WARNING: Your government has passed a law that states that “a married couple who videotape or photograph themselves in the bedroom engaging in sexually explicit conduct would be required to keep records, affix disclosure statements to the images, and hold their home open to government agents for records inspections.”
The quoted portion of the sentence above is not from one of my XBIZ or Internext conference presentations. It is nothing less than the words of Judge Cornelia G. Kennedy from the well-reasoned opinion recently handed down by the 6th Circuit Court of Appeals in the case of Connection Distributing Co. et al vs. Keisler.

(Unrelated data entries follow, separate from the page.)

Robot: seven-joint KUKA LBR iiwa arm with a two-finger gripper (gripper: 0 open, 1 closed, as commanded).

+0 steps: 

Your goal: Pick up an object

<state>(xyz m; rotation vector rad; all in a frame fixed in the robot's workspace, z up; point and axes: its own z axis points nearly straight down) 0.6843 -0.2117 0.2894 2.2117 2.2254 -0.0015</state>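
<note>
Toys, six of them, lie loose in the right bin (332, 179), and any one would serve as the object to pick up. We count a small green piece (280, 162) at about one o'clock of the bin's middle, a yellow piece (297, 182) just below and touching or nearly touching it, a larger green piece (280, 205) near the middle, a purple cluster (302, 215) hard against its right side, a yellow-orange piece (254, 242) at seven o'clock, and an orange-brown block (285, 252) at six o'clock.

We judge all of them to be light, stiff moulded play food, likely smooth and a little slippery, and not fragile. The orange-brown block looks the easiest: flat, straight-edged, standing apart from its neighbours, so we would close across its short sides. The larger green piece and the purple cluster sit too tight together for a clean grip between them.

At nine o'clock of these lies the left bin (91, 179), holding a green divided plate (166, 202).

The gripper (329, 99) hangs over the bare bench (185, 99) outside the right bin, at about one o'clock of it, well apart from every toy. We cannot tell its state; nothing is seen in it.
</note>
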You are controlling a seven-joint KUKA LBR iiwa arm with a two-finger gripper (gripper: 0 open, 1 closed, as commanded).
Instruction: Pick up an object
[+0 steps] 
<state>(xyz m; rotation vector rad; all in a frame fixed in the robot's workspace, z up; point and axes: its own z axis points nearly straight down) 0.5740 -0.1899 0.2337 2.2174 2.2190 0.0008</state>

For those not familiar with the case and its historic ruling on Oct. 23, Judge Kennedy, writing for the majority of a three-judge federal appeals court panel, declared that 18 U.S.C. ยง2257 is unconstitutionally overbroad. That’s right, folks, the 6th Circuit Court of Appeals, one of the second highest courts in the land has struck down the law known to the industry as the 2257 regulations.
Needless to say the 6th Circuit ruling is a tremendously important event for the adult entertainment industry. One that should be noted with enormous gratitude by all in the industry to my esteemed colleague Mike Murray, one of the industry’s best attorneys, who has been quietly battling the government in the Connection Distributing case since 1995.